■ Given data
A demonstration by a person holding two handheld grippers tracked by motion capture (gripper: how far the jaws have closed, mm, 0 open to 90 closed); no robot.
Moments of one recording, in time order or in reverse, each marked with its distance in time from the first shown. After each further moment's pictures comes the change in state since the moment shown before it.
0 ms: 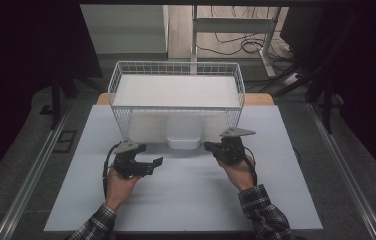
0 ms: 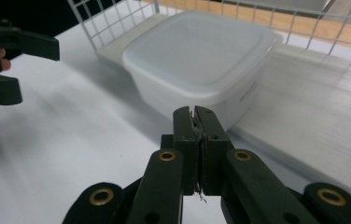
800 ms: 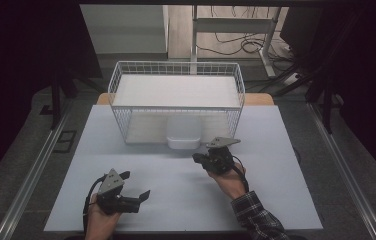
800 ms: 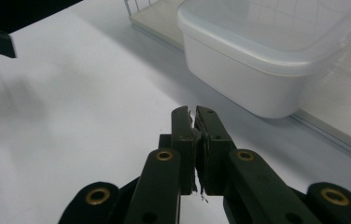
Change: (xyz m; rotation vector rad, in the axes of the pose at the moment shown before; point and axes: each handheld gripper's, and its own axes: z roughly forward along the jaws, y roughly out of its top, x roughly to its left) left arm -0.034 -0.060 -0.059 0.028 0.052 0.067; right arm 0.030 -0.014 0.021 0.073 0.072 -0.069
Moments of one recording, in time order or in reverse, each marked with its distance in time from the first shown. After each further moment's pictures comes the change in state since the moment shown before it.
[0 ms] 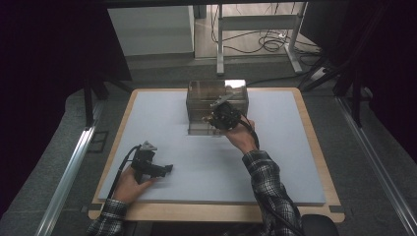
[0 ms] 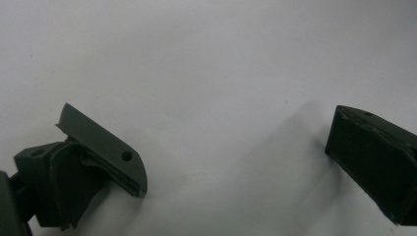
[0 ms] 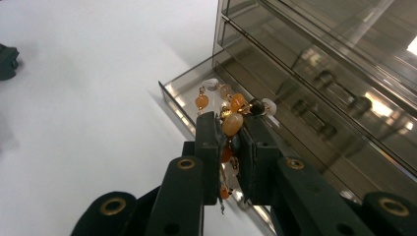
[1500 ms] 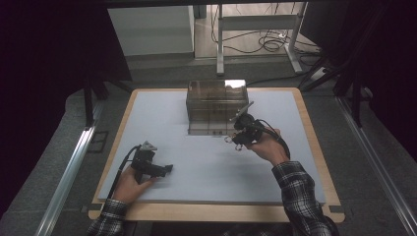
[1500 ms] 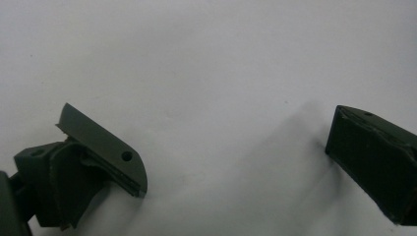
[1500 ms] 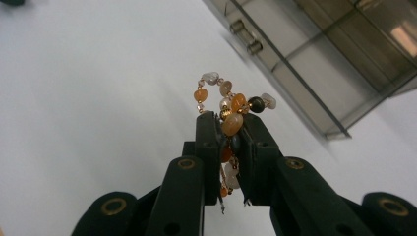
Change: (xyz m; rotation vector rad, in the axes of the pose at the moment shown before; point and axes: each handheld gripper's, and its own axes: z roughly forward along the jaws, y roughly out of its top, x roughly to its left) left arm 0.000 0.000 0.000 -0.001 0.000 0.002; right arm -0.004 -0.044 -0.063 0.293 0.049 -0.028
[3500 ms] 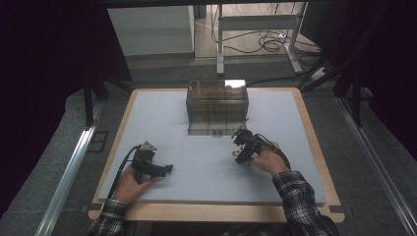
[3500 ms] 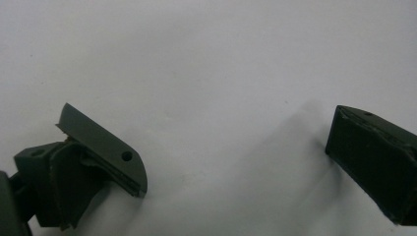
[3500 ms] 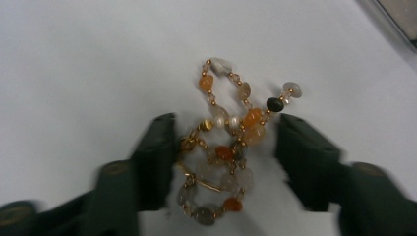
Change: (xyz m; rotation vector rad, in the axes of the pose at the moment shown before) left arm 0.000 0.000 0.000 0.001 0.000 -0.002; right arm 0.003 -0.037 0.052 0.217 -0.003 0.052
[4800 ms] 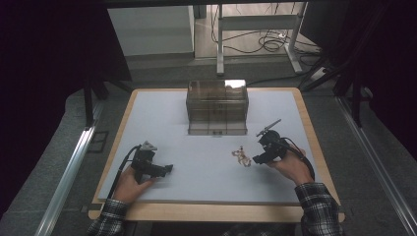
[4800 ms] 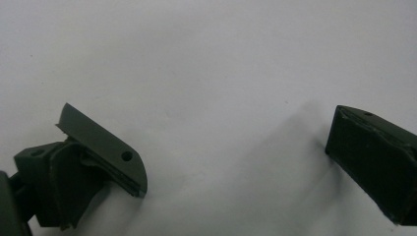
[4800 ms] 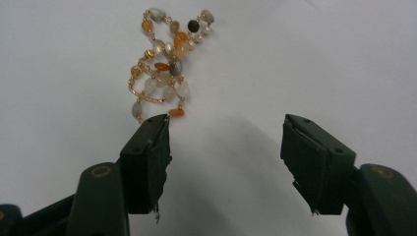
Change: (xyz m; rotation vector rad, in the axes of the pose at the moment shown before) left arm 0.000 0.000 0.000 0.000 0.000 0.000; right arm -0.026 -0.058 -0.037 -0.138 -0.021 0.128
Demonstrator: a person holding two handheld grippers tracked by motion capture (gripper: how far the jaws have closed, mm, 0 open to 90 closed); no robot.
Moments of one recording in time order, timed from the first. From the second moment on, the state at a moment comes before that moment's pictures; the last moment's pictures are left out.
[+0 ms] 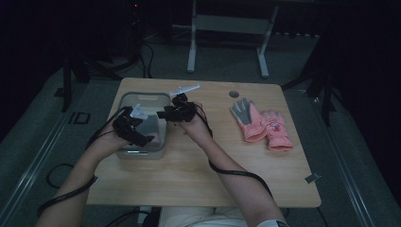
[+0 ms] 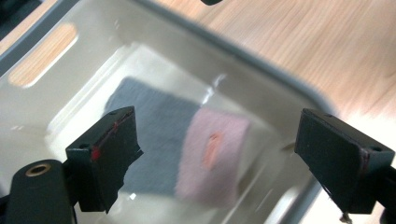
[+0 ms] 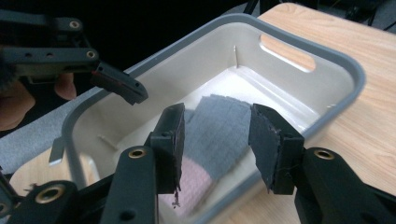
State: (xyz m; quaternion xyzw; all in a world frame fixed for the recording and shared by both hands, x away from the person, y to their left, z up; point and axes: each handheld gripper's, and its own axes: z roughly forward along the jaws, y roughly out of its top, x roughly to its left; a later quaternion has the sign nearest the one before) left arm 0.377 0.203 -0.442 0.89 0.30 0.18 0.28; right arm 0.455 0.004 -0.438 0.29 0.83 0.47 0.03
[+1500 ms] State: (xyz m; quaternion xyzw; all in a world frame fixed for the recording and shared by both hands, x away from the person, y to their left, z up) left arm 0.300 0.063 -0.530 0.92 0.18 0.11 0.34; right arm 0.417 -0.222 -0.463 0.33 0.83 0.43 0.15
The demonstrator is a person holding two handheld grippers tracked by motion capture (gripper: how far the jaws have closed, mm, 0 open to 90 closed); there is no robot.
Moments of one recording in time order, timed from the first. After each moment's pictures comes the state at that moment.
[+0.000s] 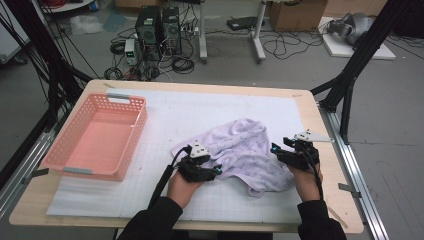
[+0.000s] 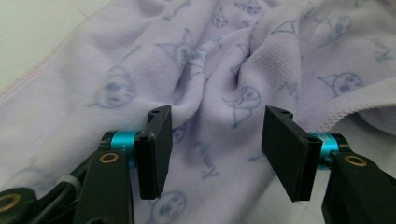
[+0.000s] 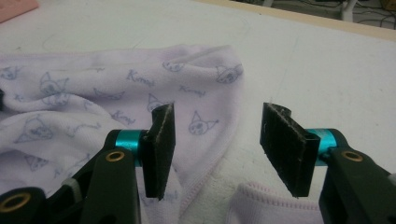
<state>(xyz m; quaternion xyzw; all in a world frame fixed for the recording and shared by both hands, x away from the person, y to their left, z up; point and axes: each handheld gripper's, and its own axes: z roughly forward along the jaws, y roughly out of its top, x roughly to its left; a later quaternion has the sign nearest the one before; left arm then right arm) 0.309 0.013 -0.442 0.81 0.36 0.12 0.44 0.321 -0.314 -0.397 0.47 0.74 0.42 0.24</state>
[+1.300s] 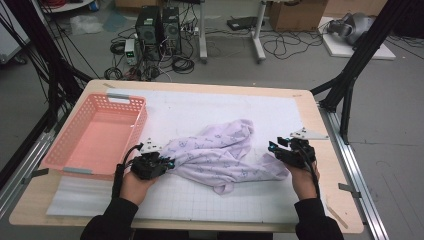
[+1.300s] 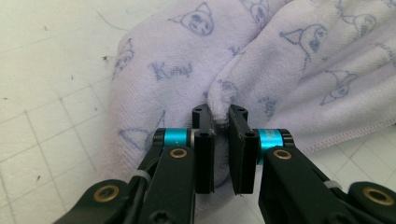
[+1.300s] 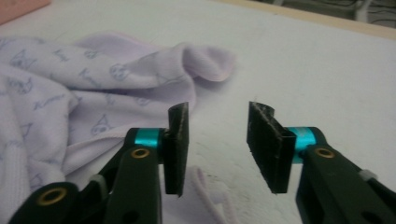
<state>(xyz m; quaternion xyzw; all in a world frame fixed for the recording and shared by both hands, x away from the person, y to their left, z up) 0.306 0.145 -0.432 0.80 0.42 0.13 0.42 0.329 -0.299 -0.397 0.45 0.76 0.42 0.23</state>
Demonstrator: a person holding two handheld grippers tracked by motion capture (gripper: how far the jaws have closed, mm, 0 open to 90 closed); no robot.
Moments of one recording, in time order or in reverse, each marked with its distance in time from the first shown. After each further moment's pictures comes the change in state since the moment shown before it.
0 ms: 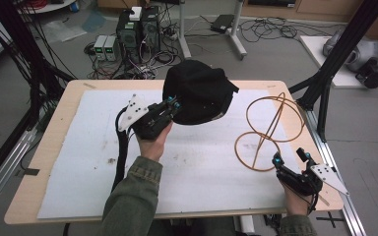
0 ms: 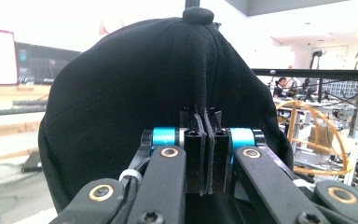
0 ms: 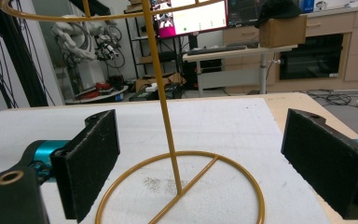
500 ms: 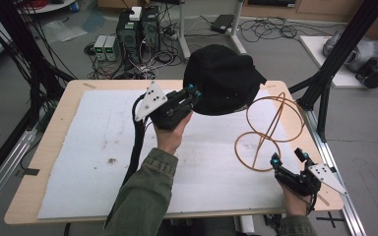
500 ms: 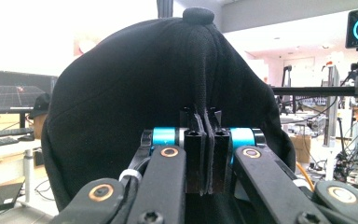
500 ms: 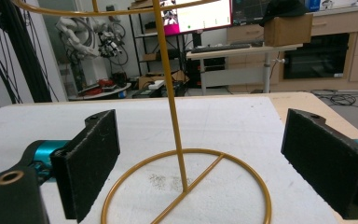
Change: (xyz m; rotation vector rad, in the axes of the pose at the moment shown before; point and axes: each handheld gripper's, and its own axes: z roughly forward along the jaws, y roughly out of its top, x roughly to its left) left arm -0.024 0.024 0.044 -0.063 -0.090 0.015; right arm 0.004 -0.001 0.001 0.009 0.017 -0.013
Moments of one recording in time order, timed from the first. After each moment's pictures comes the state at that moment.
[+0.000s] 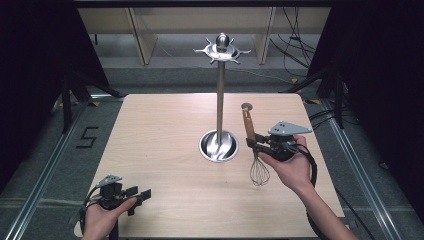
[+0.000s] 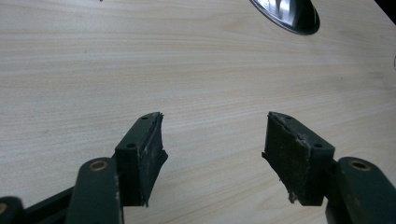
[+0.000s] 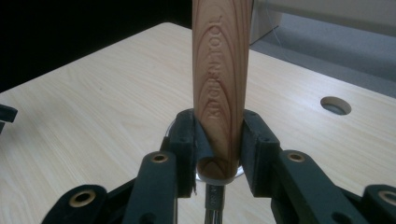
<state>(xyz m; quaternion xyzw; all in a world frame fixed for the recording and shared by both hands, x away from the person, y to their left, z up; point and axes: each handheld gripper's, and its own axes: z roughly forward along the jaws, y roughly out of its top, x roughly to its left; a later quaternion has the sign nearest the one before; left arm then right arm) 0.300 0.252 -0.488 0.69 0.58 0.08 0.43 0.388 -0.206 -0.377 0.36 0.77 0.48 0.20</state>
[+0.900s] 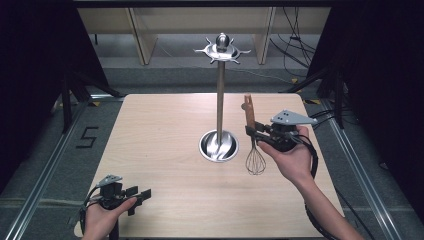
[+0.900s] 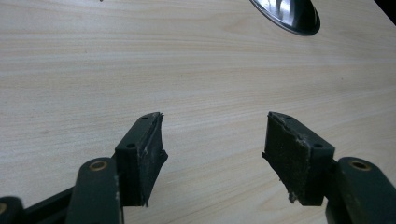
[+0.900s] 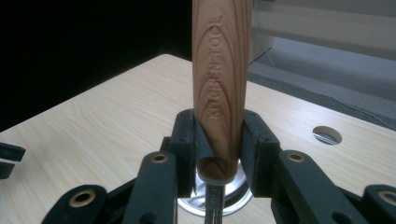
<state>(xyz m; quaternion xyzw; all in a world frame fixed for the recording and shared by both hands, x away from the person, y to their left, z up) 0.300 0.253 -0.489 0.69 0.58 0.08 0.43 0.392 -0.201 -0.346 0.37 0.75 0.51 0.21</state>
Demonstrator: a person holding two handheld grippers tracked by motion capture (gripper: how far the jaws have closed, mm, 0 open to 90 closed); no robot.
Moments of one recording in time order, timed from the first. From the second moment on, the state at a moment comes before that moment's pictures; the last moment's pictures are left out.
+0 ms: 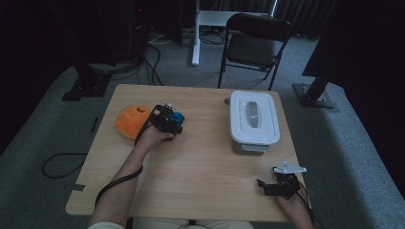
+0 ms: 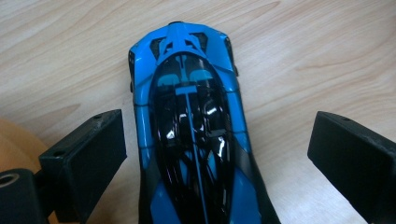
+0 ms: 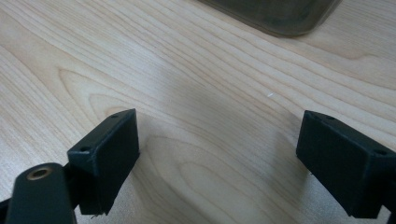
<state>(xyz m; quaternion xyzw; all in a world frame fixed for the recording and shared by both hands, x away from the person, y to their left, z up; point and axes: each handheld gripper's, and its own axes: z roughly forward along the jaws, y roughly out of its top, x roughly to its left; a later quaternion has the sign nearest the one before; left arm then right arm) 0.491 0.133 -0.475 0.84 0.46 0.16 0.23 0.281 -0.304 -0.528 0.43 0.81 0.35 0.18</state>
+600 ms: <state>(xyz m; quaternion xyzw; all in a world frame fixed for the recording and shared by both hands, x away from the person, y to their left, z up) 0.504 0.135 -0.490 0.84 0.48 0.13 0.21 0.281 -0.304 -0.528 0.43 0.81 0.35 0.18</state>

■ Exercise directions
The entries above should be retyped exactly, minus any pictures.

■ Solution to this task
A demonstration by a person holding two handheld grippers tracked by motion capture (gripper: how far the jaws have closed, mm, 0 open to 90 closed); no robot.
Moments of one recording, in time order or in reverse, each marked with its distance in time from the first shown. After each further moment's pictures comes the change in state since the moment shown before it.
0 ms: 
0 ms: 
800 ms: 
800 ms: 
Change: (xyz m; rotation vector rad, in the axes of the pose at the moment shown before; point and axes: each handheld gripper's, and its own axes: z roughly forward along the jaws, y roughly out of its top, x roughly to its left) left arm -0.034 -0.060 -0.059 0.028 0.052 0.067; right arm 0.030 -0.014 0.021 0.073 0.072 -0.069
Moments of one recording, in time order or in reverse, each marked with its distance in time from the first shown. After each further moment's pictures comes the change in state since the moment shown before it.
[0 ms] 
[0 ms] 
[0 ms] 
[1500 ms] 
[1500 ms] 
[1500 ms] 
Change: (xyz m; rotation vector rad, in the axes of the pose at the moment shown before; point and axes: each handheld gripper's, and its own axes: z roughly forward along the jaws, y roughly out of its top, x roughly to its left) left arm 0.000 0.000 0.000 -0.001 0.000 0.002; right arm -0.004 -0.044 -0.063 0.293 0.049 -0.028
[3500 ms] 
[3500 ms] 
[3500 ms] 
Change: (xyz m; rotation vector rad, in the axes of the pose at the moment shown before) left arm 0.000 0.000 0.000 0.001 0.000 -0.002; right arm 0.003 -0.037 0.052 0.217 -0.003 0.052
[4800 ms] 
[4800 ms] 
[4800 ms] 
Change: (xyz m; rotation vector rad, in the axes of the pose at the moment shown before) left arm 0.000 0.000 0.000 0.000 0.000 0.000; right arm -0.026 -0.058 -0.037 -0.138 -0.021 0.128
Demonstrator: a person holding two handheld grippers tracked by motion capture (gripper: how far the jaws have closed, mm, 0 open to 90 closed); no robot.
Moments of one recording in time order, timed from the first. From the second moment on, the state at a moment comes before that moment's pictures; the last moment's pictures are left out.
[+0 ms] 
[+0 ms] 
[+0 ms] 
State: (xyz m; quaternion xyzw; all in a world frame fixed for the recording and shared by both hands, x away from the person, y to their left, z up; point and axes: each handheld gripper's, and its own axes: z roughly forward along the jaws, y roughly out of its top, x roughly to its left; a later quaternion has the sign nearest the one before) left arm 0.377 0.203 -0.442 0.89 0.30 0.18 0.28; right arm 0.455 0.004 -0.438 0.29 0.83 0.47 0.03
[+1500 ms] State: (xyz m; quaternion xyzw; all in a world frame fixed for the recording and shared by both hands, x away from the person, y to their left, z up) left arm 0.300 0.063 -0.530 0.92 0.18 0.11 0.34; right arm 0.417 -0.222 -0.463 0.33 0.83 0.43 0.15
The demonstrator is a person holding two handheld grippers tracked by motion capture (gripper: how far the jaws have closed, mm, 0 open to 90 closed); there is no robot.
Moments of one recording in time order, timed from the first. After each moment's pictures comes the state at that moment.
[+0.000s] 
[+0.000s] 
[+0.000s] 
<state>(xyz m; quaternion xyzw; all in a world frame fixed for the recording and shared by both hands, x away from the person, y to their left, z up; point and axes: each handheld gripper's, and its own axes: z roughly forward along the jaws, y roughly out of its top, x roughly to its left; a later quaternion has the sign nearest the one before; left arm then right arm) 0.309 0.013 -0.442 0.81 0.36 0.12 0.44 0.321 -0.314 -0.397 0.47 0.74 0.42 0.24</state>
[+1.300s] 
[+1.300s] 
[+1.300s] 
<state>(xyz m; quaternion xyzw; all in a world frame fixed for the recording and shared by both hands, x away from the person, y to their left, z up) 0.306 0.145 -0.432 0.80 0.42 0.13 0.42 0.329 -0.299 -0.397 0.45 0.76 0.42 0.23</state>
Demonstrator: a person holding two handheld grippers tracked by motion capture (gripper: how far the jaws have closed, mm, 0 open to 90 closed); no robot.
Moments of one recording, in time order or in reverse, each marked with its distance in time from the first shown. After each further moment's pictures comes the change in state since the moment shown before it.
0 ms: 
0 ms: 
0 ms: 
500 ms: 
500 ms: 
500 ms: 
Change: (xyz m; rotation vector rad, in the axes of the pose at the moment shown before; point and axes: each handheld gripper's, and its own axes: z roughly forward along the jaws, y roughly out of its top, x roughly to its left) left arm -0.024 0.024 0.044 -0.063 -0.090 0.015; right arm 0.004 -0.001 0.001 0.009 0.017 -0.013
Moments of one recording in time order, timed from the first. After each moment's pictures comes the state at that moment.
[+0.000s] 
[+0.000s] 
[+0.000s] 
<state>(xyz m; quaternion xyzw; all in a world frame fixed for the recording and shared by both hands, x away from the person, y to their left, z up; point and axes: each handheld gripper's, and its own axes: z roughly forward along the jaws, y roughly out of its top, x roughly to its left; a later quaternion has the sign nearest the one before; left arm then right arm) 0.300 0.252 -0.488 0.69 0.58 0.08 0.43 0.388 -0.206 -0.377 0.36 0.77 0.48 0.20</state>
[+0.900s] 
[+0.900s] 
[+0.900s] 
<state>(xyz m; quaternion xyzw; all in a world frame fixed for the recording and shared by both hands, x away from the person, y to their left, z up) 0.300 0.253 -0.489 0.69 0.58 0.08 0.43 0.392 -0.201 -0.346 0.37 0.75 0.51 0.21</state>
Demonstrator: a person holding two handheld grippers tracked by motion capture (gripper: how far the jaws have closed, mm, 0 open to 90 closed); no robot.
Moments of one recording in time order, timed from the first. From the second moment on, the state at a moment comes before that moment's pictures; the last moment's pictures are left out.
+0 ms: 
+0 ms: 
+0 ms: 
<state>(xyz m; quaternion xyzw; all in a world frame fixed for the recording and shared by both hands, x away from the person, y to their left, z up; point and axes: each handheld gripper's, and its own axes: z roughly forward along the jaws, y roughly out of its top, x roughly to its left; a later quaternion has the sign nearest the one before; left arm then right arm) 0.491 0.133 -0.475 0.84 0.46 0.16 0.23 0.281 -0.304 -0.528 0.43 0.81 0.35 0.18</state>
+600 ms: <state>(xyz m; quaternion xyzw; all in a world frame fixed for the recording and shared by both hands, x away from the person, y to their left, z up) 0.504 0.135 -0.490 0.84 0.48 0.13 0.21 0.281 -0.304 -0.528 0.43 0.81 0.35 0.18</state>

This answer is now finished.